Endocrine Abstracts

Background: MiNEN are a rare histological subgroup defined by the association of at least two morphologically different neoplastic components, including one neuroendocrine. The diagnosis and therapeutic management of MiNEN is considered challenging resulting from the rarity and heterogeneity of this subgroup.

Case: We present the case of a 68-year-old Caucasian male who attended the emergency department with symptomatic hypoglycaemia on a background of poorly controlled type 2 diabetes, weight loss and constipation. ECOG performance status was 2. A CT scan revealed a pancreatic tail mass with extensive bilobar liver metastases, the largest of which was in segment 5 measuring 6x4 cm. A liver biopsy revealed a high grade mixed neuroendocrine non-neuroendocrine neoplasm (MiNEN), consisting of acinar cell carcinoma and a focus of neuroendocrine carcinoma (NEC) of large cell type. The acinar cell carcinoma was suspected more predominant than the neuroendocrine component. Immunostaining was diffusely positive for CK7 and bcl10; chromogranin, synaptophysin and trypsin were moderately expressed. CEA, CD56, CA19–9 and p53 were negative; Ki67 was >70% in hot spots. 68Ga-DOTATATE PET/CT scan showed no sites of increased uptake. As per specialist NET multidisciplinary meeting and in the absence of specific guidelines, he was treated with gemcitabine (due to the predominant acinar component) and cisplatin (given the focal high grade NEC component). Dose modifications were required based on the borderline performance status and thrombocytopenia secondary to splenomegaly due to tumour related splenic vein compression. Following the first cycle of chemotherapy, he continued to deteriorate and was deemed unfit for further chemotherapy and was managed with best supportive care. He died only 3 months from initial diagnosis.

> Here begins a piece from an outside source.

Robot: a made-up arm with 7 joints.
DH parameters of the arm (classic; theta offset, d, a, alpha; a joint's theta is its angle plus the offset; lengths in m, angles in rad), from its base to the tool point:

Conclusion: MiNEN is a rare entity which requires timely and accurate diagnosis. This case highlights the inadequacy of relevant clinical evidence, the difficulties associated with determining optimal therapeutic approaches and the poor prognosis associated with high grade MiNEN. The identification of genomic markers to define the molecular heterogeneity of MiNEN will be essential for the development of targeted treatments and prediction of patient outcomes.